Ç’aurait pu être l’élection où le réchauffement climatique serait devenu l’enjeu le plus important de notre époque. Mais le climat n’a pas eu droit à une seule question en trois débats présidentiels.

Ç’aurait pu être la première élection où le vote hispanique aurait fait pencher la balance contre le candidat le plus raciste de l’histoire récente, ce qui aurait été ironique. Mais le ressentiment anti-establishment des Blancs moins scolarisés a été plus puissant.

Si Clinton l’avait emporté, elle aurait aussi pu dire merci au vote massif des Noirs en sa faveur. Mais les observateurs supputeront longtemps sur la portion de ce même vote qui lui a été retiré à cause de politiques locales empêchant l’inscription de centaines de milliers d’électeurs, en particulier les Noirs.

Les faits épluchés

Ce fut l’élection qui donna ses lettres de noblesse au journalisme politique de vérification des faits, le « fact-checking  ».  Mais ça n’a pas empêché de gagner le plus grand menteur de l’histoire de la politique américaine.

Au-delà du fact-checking, ce fut l’élection qui consacra les concepts de chambres d’échos et de biais de confirmation, lorsque des groupes s’enferment dans leur bulle pour ne plus lire et écouter que les « nouvelles » et les billets sur Facebook qui confirment ce en quoi ils croient déjà.

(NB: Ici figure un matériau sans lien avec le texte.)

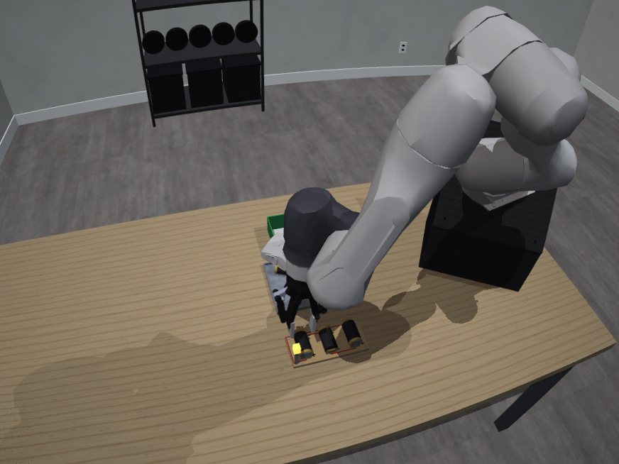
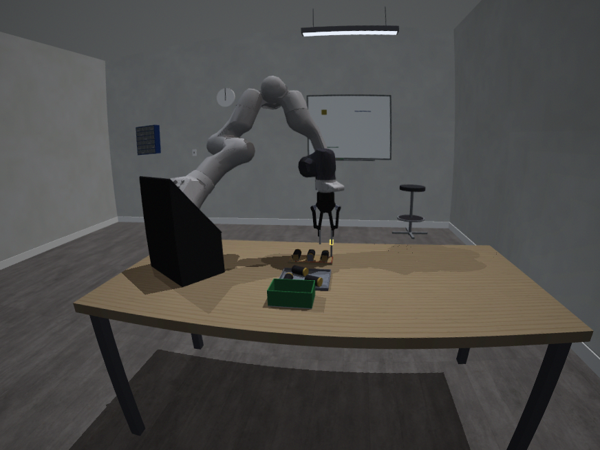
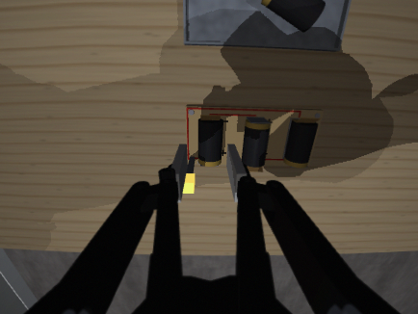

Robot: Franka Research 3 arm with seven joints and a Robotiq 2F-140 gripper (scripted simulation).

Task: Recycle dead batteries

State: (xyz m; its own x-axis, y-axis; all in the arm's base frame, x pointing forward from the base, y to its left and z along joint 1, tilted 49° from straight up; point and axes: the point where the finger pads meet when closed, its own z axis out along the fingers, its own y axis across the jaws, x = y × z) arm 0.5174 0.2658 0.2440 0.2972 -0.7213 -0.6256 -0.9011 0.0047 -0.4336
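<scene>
The bulb lies 10 mm ahead of my hand, 50 mm to the left of it and 40 mm below it. From my hand the other things lie so: grey tray 220 mm to the right, 110 mm below; then wooden holder board 60 mm behind, 20 mm to the right, 110 mm below; then thin post 10 mm ahead, 50 mm to the left, 80 mm below.
</scene>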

C’était censé être, grâce à Internet, la décennie de la démocratisation de l’information, où le citoyen allait pouvoir confronter des sources « non traditionnelles » aux médias « traditionnels », afin de se faire une tête par lui-même.

La folie au pouvoir

Ç’aurait pu être le moment où une femme briserait enfin le plafond de verre. Au lieu de cela, une majorité d’hommes — et une forte minorité de femmes — ont choisi le candidat le plus misogyne de l’Histoire.

Étrange pays, où une frange conservatrice est suffisamment pesante pour élire un réactionnaire qui propose un retour vers le passé, mais où la plupart des neuf référendums locaux pour légaliser la marijuana sont passés, certains avec des marges très confortables.

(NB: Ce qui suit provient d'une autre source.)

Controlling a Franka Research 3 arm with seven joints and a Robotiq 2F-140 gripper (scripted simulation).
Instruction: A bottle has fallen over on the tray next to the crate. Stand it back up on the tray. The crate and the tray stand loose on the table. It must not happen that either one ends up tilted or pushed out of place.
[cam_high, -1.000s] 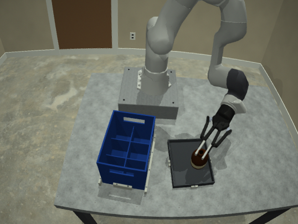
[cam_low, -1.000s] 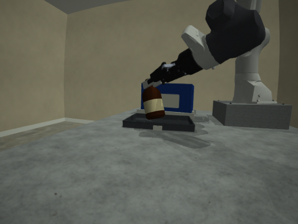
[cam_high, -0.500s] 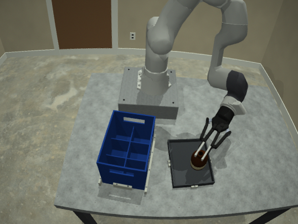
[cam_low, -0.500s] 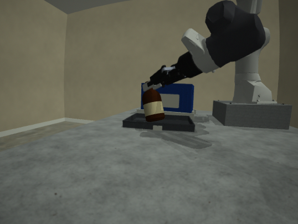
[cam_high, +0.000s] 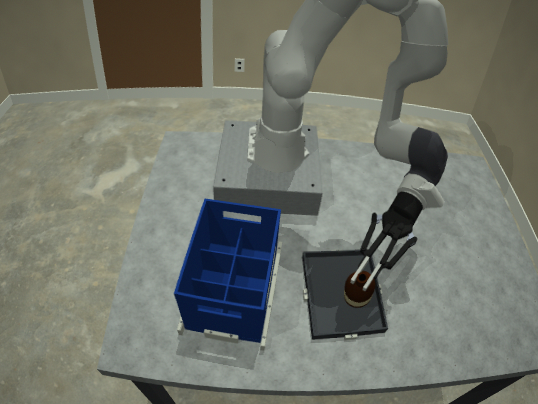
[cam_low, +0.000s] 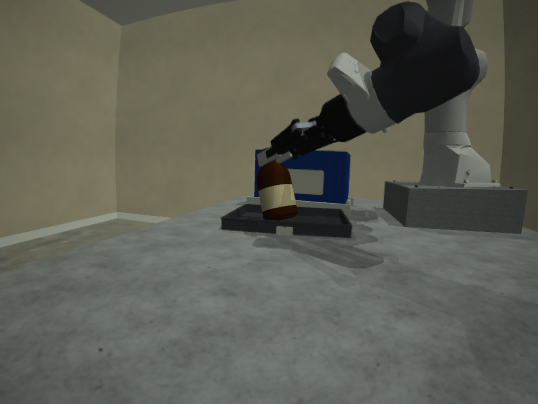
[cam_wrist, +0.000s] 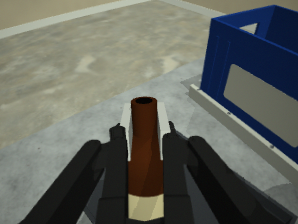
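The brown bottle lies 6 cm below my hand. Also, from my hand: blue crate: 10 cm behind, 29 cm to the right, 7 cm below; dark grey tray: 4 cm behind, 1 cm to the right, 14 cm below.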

Inquiétant pays, où un chef d’État qui a toutes les caractéristiques d’un démagogue autoritaire aux sympathies d’extrême-droite, doublé d’un impulsif colérique et narcissique, se retrouvera aux commandes du plus puissant arsenal nucléaire de la planète.

Une campagne à scandales

Bastion du journalisme d’enquête, mais dont les médias ont consacré, pendant toute la campagne, autant d’attention à un scandale inexistant de courriels qu’à tous les enjeux politiques réunis.

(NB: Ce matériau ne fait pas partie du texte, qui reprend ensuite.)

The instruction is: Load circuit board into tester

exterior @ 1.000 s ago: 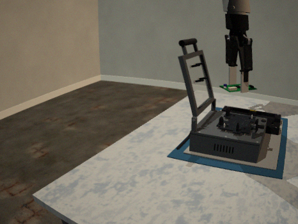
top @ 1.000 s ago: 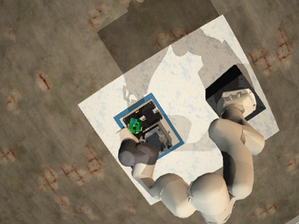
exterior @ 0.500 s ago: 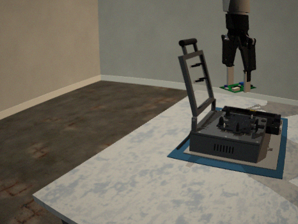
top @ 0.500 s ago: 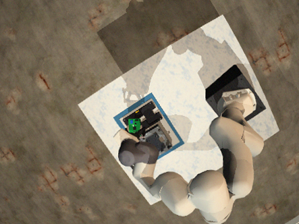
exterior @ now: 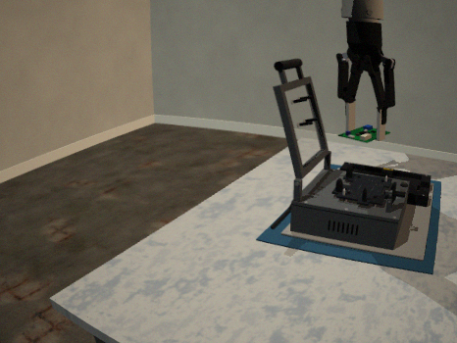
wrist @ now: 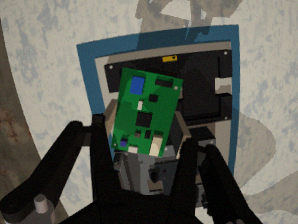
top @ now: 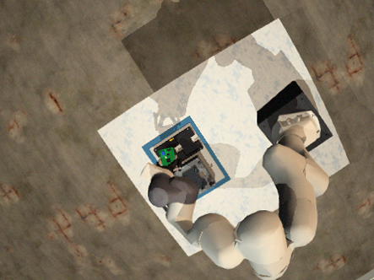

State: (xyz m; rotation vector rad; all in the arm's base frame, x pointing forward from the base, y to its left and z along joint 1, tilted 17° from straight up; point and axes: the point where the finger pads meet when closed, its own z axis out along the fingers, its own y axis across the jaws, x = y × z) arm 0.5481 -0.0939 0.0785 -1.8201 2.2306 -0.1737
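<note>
My gripper is now 20 mm above the green circuit board. The rest, counted from my hand: tester nest (170 mm to the left, 70 mm below, 60 mm behind); then tester lid (180 mm to the left, 60 mm ahead, 40 mm above).
</note>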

Modèle du journalisme politique neutre et non-partisan, mais qui n’a pas su comprendre que d’accorder un temps de parole égal au pour et au contre faisait le jeu d’un Machiavel de la démagogie et de la téléréalité.

Le pays qui a engendré le plus grand nombre de Prix Nobel de sciences au monde, devient aussi celui qui élit un président antiscience pour qui le réchauffement climatique est un canular; et dont les électeurs en profitent pour réélire des sénateurs formant le dernier bastion mondial des politiciens climatosceptiques.

Une démocratie en péril

C’est un pays dont les inégalités de richesses énormes, choquantes, expliquent en partie la désillusion d’une frange des électeurs. Frange qui a pourtant voté pour un millionnaire qui n’a pas payé d’impôts depuis 20 ans.

C’est une démocratie qui, en dépit de tous ses défauts, avait su maintenir un système faisant l’envie de plusieurs pendant plus de deux siècles et qui vient d’envoyer comme message à tous les partis d’extrême-droite d’Europe : si eux, pourquoi pas nous.

Ce sont des citoyens qui professent en toute bonne foi leur amour de leur pays et de leur constitution, mais qui viennent de poser un geste aux apparences nihilistes:  balayons tout et repartons à zéro.